**Task objective**
Lines holding the string "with" in the listing below are to be copied.

**The data**
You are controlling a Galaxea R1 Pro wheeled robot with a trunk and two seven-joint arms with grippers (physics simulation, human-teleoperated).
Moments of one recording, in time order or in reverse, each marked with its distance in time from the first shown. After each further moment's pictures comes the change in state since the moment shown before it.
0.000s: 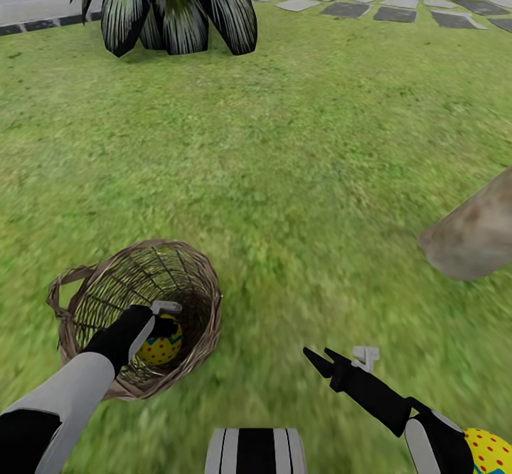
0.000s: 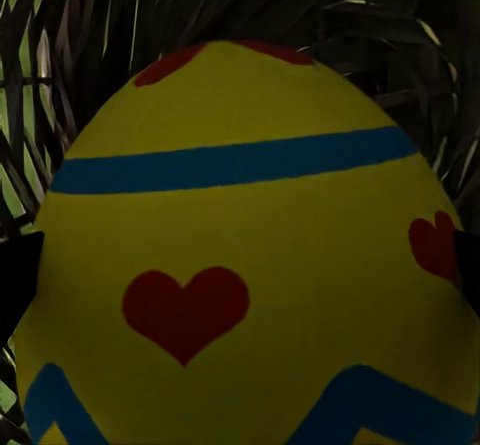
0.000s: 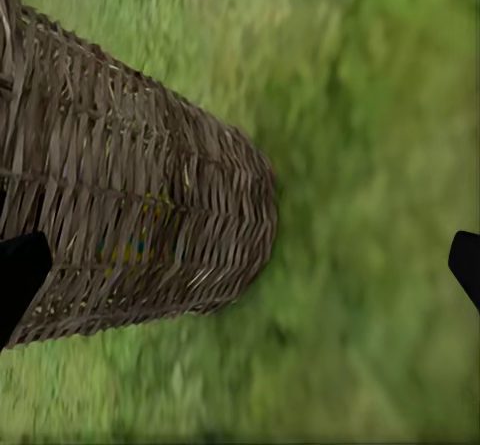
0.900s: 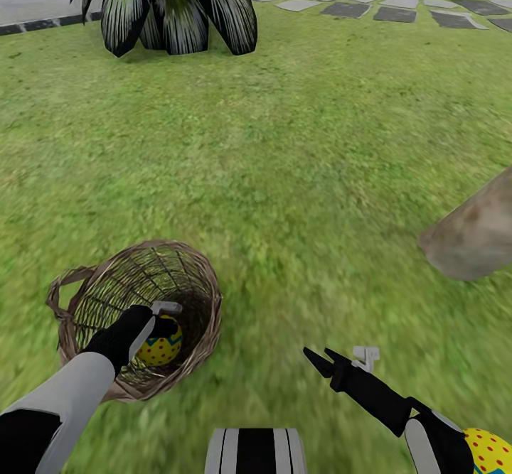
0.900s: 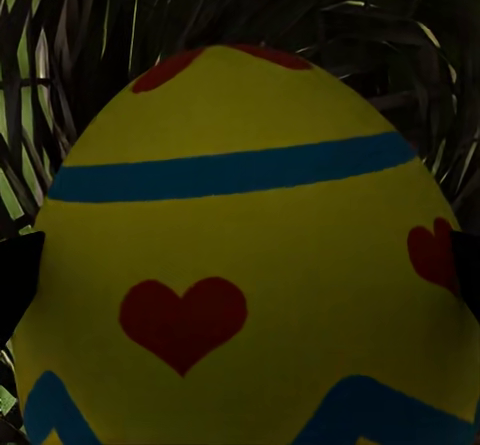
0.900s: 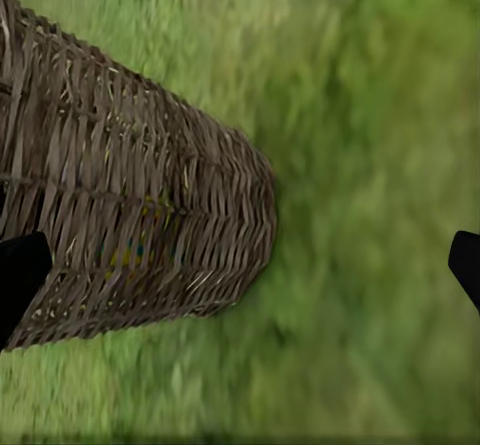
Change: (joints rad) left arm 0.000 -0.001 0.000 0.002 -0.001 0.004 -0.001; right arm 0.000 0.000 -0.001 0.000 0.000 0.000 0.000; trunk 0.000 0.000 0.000
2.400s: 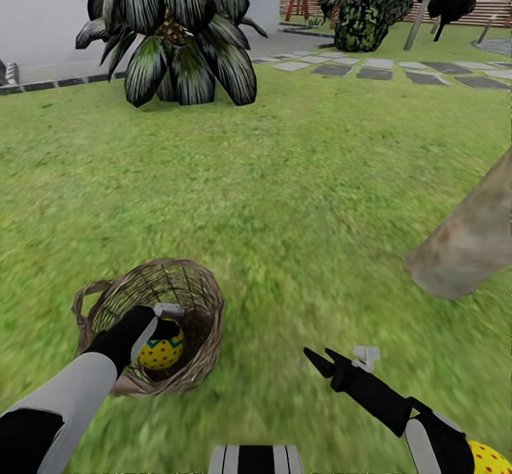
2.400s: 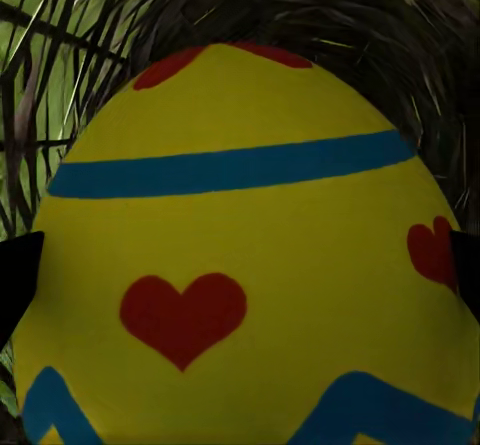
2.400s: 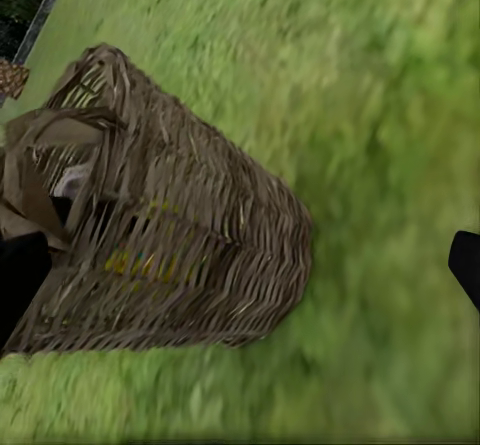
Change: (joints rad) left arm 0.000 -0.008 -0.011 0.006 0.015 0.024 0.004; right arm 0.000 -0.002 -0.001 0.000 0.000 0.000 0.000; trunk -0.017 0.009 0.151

**Answer box**
You are controlling a Galaxea R1 Pro wheeled robot with a trunk and two seven-joint arms with grippers (physics simulation, human-teleoperated).
Moments of one recording, in time order or in reverse, each marked with its distance in time from the first shown. After each further moment's pictures comes the change in state since the moment shown before it.

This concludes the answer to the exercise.